- Task prompt -
The answer should be the records below, word for word, with every image left out.

- Extracted records -

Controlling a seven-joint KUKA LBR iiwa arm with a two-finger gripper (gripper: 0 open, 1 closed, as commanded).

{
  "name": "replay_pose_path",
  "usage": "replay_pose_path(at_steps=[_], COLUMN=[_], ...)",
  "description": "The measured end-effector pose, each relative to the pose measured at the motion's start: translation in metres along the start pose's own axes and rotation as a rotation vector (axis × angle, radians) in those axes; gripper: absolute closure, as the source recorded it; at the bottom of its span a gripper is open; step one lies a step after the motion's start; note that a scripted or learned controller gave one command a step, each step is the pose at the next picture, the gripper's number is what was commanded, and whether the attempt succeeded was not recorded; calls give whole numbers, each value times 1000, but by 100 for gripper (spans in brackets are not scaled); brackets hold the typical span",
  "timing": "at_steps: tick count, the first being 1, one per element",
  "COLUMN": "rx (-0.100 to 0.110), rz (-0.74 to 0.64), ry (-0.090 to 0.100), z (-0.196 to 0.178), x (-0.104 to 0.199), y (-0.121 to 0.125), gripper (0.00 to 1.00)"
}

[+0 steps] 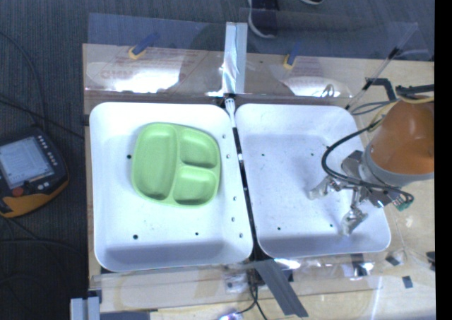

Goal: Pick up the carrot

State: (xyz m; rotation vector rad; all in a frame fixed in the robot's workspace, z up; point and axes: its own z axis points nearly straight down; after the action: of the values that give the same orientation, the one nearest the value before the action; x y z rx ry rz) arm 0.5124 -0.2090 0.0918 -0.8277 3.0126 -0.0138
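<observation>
My gripper (pixel 335 205) hangs low over the right part of the right white bin (pixel 282 241), near its front right corner. Its two fingers are spread apart, one fingertip (pixel 316 190) pointing left and the other (pixel 351 222) nearer the front wall. Only bare bin floor shows between them, so the gripper is open. The arm's orange band (pixel 406 138) and its cables cover the bin's right edge and whatever lies beneath them.
A green divided plate (pixel 175 163) lies in the middle of the left white bin (pixel 106 241). A narrow ridge (pixel 240 170) separates the two bins. A handheld controller (pixel 28 167) rests on the floor at the far left.
</observation>
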Motion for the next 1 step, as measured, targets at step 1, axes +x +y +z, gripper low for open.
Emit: replay_pose_path(at_steps=[1], rx=[4], rz=[-19], ry=[-2], z=[0], x=[3], y=[4], gripper=[0])
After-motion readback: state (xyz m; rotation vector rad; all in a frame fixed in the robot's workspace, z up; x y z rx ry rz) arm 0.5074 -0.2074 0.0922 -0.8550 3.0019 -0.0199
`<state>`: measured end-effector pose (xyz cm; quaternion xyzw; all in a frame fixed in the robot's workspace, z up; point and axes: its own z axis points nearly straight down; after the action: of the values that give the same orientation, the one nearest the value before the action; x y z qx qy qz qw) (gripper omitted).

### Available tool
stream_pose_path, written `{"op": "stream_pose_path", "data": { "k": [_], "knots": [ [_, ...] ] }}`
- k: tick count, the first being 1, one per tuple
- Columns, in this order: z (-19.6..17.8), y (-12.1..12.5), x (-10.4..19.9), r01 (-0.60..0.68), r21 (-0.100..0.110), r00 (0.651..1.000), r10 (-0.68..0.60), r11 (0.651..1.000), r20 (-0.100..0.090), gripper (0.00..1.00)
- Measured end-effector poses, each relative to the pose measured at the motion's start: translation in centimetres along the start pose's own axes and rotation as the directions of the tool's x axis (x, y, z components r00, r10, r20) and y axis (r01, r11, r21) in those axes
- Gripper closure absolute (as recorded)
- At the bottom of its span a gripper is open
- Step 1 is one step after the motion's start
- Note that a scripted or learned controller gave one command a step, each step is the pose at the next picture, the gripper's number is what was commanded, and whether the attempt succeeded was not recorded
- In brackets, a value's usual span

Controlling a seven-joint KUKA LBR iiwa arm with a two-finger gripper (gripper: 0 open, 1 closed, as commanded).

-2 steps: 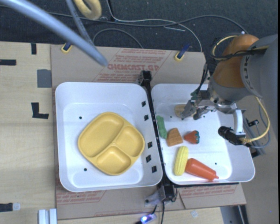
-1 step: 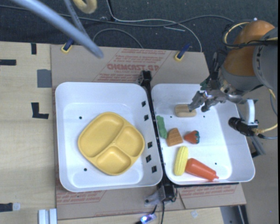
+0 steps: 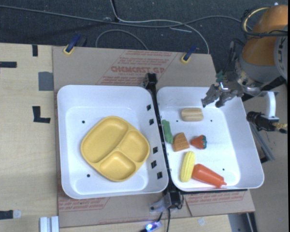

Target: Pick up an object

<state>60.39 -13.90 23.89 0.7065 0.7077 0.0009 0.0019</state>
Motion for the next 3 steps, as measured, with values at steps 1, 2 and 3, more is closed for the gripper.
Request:
{"op": "stream_pose_path", "data": {
  "k": [1, 2, 3],
  "knots": [
    [1.0, 0.0, 5.8, 0.002, 0.005, 1.000, -0.002, 1.000, -0.001, 1.00],
    [1.7, 0.1, 11.1, 0.004, 0.006, 1.000, -0.004, 1.000, -0.002, 1.00],
    [0.8, -1.3, 16.0, 0.004, 0.006, 1.000, -0.004, 1.000, -0.003, 1.00]
  ]
}}
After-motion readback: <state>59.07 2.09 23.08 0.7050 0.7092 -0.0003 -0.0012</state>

- Result below -
Controlling a seven-joint KUKA LBR iiwa arm with a two-finger gripper (gripper: 0 open, 1 closed, as commanded).

{
  "name": "replay_pose_path",
  "usage": "replay_pose_path(at_steps=[_], COLUMN=[_], ...)",
  "description": "The measured end-effector pose, each relative to the pose measured at the motion's start: translation in metres along the start pose's own axes and rotation as a rotation vector (axis × angle, radians) in those axes; gripper: absolute closure, as the source recorded it; at the bottom of its span a gripper is open; step one lies a step after the motion's start; note that a scripted or learned controller gave one command a step, each step is the pose at the next picture, the gripper's number is what was commanded, and whether the attempt succeeded was not recorded; calls give whole numbers, each value times 1000, but by 100 for gripper (spans in brackets are not scaled); brackets hold the typical span",
  "timing": "at_steps: tick count, the first being 1, one per element",
  "COLUMN": "rx (-0.100 to 0.110), rz (-0.74 to 0.64), ry (-0.090 to 0.100), z (-0.196 to 0.178), x (-0.104 to 0.199), y (-0.121 to 0.125), gripper (0.00 to 1.00)"
}

[+0 steps] 

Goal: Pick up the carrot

State: (xyz m; rotation vector rad; all in a frame fixed in the robot's workspace, z up; point and axes: its own z axis points nearly straight down; after the action: of the values that give the same orientation, the one nearest the value before the action; x y z rx ry rz) arm 0.5124 -0.2090 0.0918 -0.8277 3.0126 -0.0138
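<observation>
My gripper (pixel 335 205) hangs low over the right part of the right white bin (pixel 282 241), near its front right corner. Its two fingers are spread apart, one fingertip (pixel 316 190) pointing left and the other (pixel 351 222) nearer the front wall. Only bare bin floor shows between them, so the gripper is open. The arm's orange band (pixel 406 138) and its cables cover the bin's right edge and whatever lies beneath them.
A green divided plate (pixel 175 163) lies in the middle of the left white bin (pixel 106 241). A narrow ridge (pixel 240 170) separates the two bins. A handheld controller (pixel 28 167) rests on the floor at the far left.
</observation>
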Motion for the next 1 step, as measured, targets at step 1, axes +x +y +z, gripper low for open.
Emit: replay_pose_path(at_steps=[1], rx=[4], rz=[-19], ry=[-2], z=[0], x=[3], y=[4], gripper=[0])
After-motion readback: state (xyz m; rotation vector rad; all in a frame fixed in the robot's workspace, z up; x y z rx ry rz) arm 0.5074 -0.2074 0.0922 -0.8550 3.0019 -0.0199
`<state>`: measured end-effector pose (xyz cm; quaternion xyzw; all in a frame fixed in the robot's workspace, z up; point and axes: its own z axis points nearly straight down; after the action: of the values that give the same orientation, the one nearest the value before the action; x y z qx qy qz qw) (gripper omitted).

### Available tool
stream_pose_path, written `{"op": "stream_pose_path", "data": { "k": [_], "knots": [ [_, ...] ] }}`
- k: tick count, the first being 1, one per tuple
- Columns, in this order: z (-19.6..17.8), y (-12.1..12.5), x (-10.4..19.9), r01 (-0.60..0.68), r21 (-0.100..0.110), r00 (0.651..1.000), r10 (-0.68..0.60), r11 (0.651..1.000), r20 (-0.100..0.090), gripper (0.00..1.00)
- Measured end-effector poses, each relative to the pose measured at the motion's start: translation in centimetres along the start pose's own axes and rotation as the directions of the tool's x axis (x, y, z components r00, r10, r20) and y axis (r01, r11, r21) in those axes
- Gripper closure absolute (as recorded)
- At the bottom of its span a gripper is open
- Step 1 is one step after the motion's start
- Note that a scripted or learned controller gave one command a step, each step is the pose at the next picture, the gripper's number is what was commanded, and whether the attempt succeeded was not recorded
- In brackets, a value's usual span

Controlling a seven-joint KUKA LBR iiwa arm with a two-finger gripper (gripper: 0 open, 1 closed, as commanded).

-2 steps: 
-1 step: 
+0 steps: 

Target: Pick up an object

<state>60.39 -13.90 23.89 0.7065 0.7077 0.0009 0.0019</state>
Motion for the next 3 steps, as measured, with values at steps 1, 2 and 3, more is closed for the gripper.
Request:
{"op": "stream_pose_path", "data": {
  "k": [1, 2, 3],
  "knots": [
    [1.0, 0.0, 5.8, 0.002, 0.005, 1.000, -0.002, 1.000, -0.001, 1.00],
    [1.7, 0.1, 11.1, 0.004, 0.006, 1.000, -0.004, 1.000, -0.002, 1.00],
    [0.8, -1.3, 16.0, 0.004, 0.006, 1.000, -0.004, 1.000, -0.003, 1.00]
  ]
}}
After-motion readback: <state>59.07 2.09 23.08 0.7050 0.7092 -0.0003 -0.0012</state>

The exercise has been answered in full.